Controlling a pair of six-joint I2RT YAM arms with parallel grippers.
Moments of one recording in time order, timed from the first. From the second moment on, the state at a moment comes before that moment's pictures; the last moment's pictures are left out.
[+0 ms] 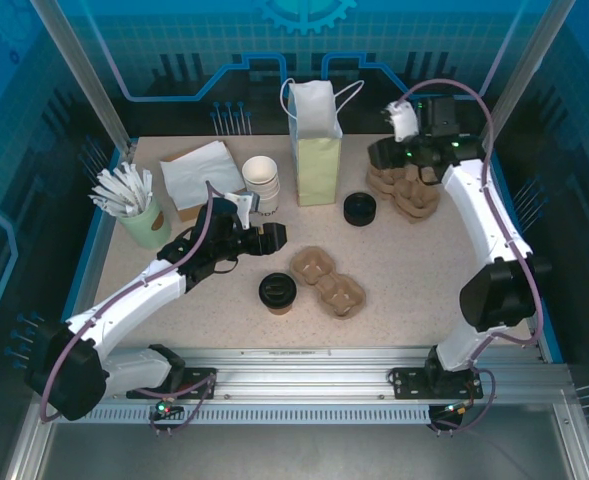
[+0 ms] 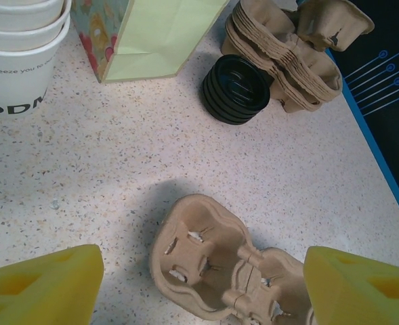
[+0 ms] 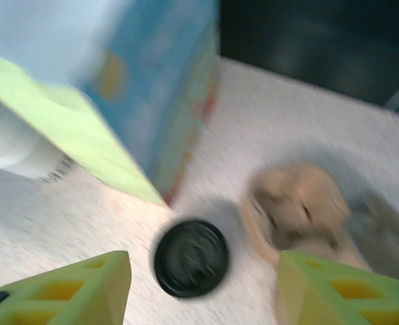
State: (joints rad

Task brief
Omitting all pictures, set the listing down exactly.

Your response
Controlling a pair of six-joint I2RT YAM arms with parallel grippers.
Moments of one recording in time order, timed from the first. From the second moment on, the state at a moment comes before that moment's pictures; the last moment's pictures are left out.
[+0 ms] 
[+0 ms] 
[+0 ms] 
State: (joints rad

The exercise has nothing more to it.